I am looking for a way to retrieve FASTA files from UniProt by specifying the protein UniProt ID in input. My goal is to create a Google Colab that is able to create FASTA files where I can specify the FASTA name, the directory (in Google Drive) where I want to save it and take Uniprot IDs in the format 1xUniProt1, 3xUniProt2, where 3x is the number of times I want that sequence in the FASTA file separated by a ':'.
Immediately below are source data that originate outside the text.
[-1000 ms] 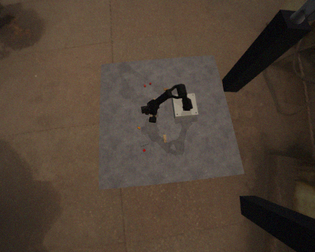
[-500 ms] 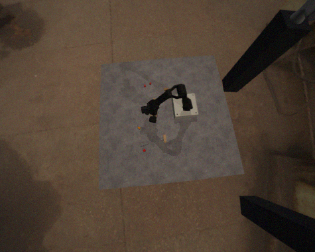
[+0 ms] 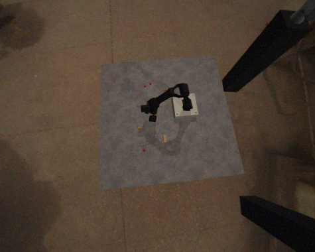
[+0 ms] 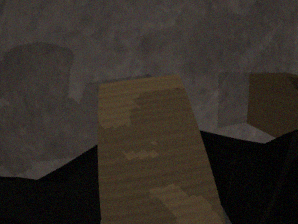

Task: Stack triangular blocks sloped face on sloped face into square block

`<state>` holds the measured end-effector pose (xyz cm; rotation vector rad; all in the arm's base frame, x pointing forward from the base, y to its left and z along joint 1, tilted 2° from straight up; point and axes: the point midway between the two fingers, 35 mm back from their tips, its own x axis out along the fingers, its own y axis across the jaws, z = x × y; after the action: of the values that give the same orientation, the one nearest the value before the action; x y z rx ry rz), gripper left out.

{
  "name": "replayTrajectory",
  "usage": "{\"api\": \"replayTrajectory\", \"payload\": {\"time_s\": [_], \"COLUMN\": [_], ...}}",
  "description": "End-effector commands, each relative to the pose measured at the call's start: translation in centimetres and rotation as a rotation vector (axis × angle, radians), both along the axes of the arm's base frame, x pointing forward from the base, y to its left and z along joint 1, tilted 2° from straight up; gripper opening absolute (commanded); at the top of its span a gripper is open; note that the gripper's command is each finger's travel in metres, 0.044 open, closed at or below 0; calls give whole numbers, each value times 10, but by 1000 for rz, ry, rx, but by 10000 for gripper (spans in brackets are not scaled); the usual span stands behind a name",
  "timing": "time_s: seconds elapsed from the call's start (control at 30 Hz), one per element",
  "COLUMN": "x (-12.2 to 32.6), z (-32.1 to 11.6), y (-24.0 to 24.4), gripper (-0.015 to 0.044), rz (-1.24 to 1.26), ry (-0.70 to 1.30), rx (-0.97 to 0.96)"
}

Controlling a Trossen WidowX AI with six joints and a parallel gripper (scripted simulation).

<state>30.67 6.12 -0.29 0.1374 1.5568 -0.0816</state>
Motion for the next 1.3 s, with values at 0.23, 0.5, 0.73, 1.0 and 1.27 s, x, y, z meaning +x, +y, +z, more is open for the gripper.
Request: {"api": "replayTrajectory", "payload": {"time_s": [0.23,0.5,0.73,1.0,1.27], "x": [0,0,0,0,-1], "z": [0,0,0,0,0], "y": [0,0,0,1,1], "gripper": [0,0,0,0,0], "rz": [40,219,364,587,831], "ry": [0,-7,-13,-21,-31], "rx": [-2,-6,-8,-12,-17]}}
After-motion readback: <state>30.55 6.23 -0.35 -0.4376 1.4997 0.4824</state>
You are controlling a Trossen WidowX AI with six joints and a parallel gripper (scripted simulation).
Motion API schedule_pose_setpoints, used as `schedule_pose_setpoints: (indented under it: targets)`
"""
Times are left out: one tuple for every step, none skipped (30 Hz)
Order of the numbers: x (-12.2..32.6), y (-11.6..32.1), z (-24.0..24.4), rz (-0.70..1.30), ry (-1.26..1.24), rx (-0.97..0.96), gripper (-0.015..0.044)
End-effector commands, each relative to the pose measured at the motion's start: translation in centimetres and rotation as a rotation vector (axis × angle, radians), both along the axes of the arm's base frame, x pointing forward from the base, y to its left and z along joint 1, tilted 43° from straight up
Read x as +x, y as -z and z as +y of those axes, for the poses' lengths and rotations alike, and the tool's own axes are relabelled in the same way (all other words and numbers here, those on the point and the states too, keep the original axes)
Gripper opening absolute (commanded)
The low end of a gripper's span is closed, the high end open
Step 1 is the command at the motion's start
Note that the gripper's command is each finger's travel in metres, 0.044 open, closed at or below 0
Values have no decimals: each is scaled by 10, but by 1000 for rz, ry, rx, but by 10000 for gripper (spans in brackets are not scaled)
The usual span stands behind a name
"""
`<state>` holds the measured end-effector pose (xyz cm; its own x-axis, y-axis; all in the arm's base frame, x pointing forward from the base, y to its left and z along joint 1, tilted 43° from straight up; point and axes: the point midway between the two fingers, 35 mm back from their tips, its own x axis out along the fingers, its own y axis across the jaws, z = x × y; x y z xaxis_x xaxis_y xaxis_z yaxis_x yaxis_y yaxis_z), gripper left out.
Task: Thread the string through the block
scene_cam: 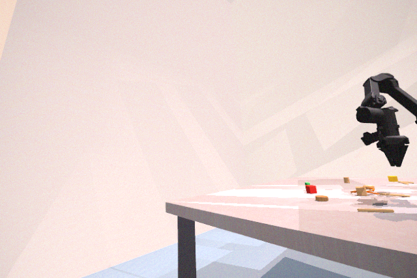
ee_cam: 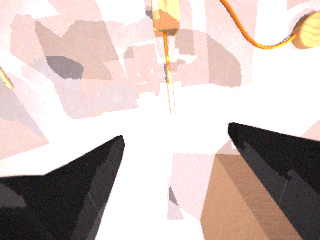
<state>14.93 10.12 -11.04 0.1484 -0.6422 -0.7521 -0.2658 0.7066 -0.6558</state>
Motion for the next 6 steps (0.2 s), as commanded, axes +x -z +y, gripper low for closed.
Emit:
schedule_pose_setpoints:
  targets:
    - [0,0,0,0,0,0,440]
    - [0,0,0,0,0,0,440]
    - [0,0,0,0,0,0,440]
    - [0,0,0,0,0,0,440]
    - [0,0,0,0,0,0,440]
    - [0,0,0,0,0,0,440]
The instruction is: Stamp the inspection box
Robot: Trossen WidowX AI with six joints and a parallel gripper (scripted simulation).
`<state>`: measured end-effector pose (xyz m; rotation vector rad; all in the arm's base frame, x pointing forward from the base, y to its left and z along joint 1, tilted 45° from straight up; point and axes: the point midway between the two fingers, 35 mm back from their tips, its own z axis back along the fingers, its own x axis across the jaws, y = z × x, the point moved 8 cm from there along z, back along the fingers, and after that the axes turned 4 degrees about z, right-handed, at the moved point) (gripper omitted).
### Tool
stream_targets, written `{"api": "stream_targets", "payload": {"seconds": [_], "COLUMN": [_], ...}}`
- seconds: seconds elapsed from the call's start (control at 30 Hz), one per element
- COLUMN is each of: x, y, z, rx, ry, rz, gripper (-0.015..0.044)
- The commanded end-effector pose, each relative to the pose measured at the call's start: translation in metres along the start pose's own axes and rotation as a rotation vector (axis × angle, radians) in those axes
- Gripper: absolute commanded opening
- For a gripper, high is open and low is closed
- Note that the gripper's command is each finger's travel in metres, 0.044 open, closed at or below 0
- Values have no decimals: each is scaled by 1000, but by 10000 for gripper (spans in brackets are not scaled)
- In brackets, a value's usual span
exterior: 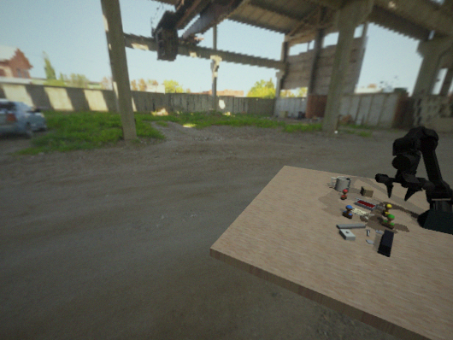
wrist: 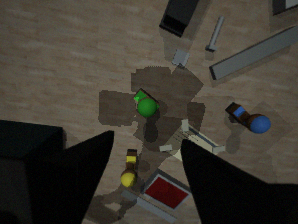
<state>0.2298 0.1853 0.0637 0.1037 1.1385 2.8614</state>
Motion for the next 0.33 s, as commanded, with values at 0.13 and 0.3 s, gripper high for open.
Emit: {"api": "stream_targets", "payload": {"seconds": [0.13,0.3], "x": [0,0], "y": [0,0], "z": [0,0], "rx": [0,0], "ry": [0,0], "rz": [0,0], "gripper": [259,259]}}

I was thinking something like this:
In input:
Name = protein_sequences
Proteins = 2xUniprot1, 3xUniprot2, 1xUniprot3
Directory = FASTA_directory
In output:
Name of file = protein_sequences.fasta
FASTA file:
> protein_sequences sequenceUniprot1:sequenceUniprot1:sequenceUniprot2:sequenceUniprot2:sequenceUniprot2:sequenceUniprot3
The main problem I have is that I am not sure how to fetch the sequences themselves from UniProt using Python. I don't know what the latest and most efficient way of doing this is.
Looks like UniProt has a REST api, so I would try to fetch the protein info from there: https://www.uniprot.org/help/programmatic_access
You need to make http calls to this API. For that I recommend the httpx library. Their documentation should guide you through the process, if you've never done anything like that.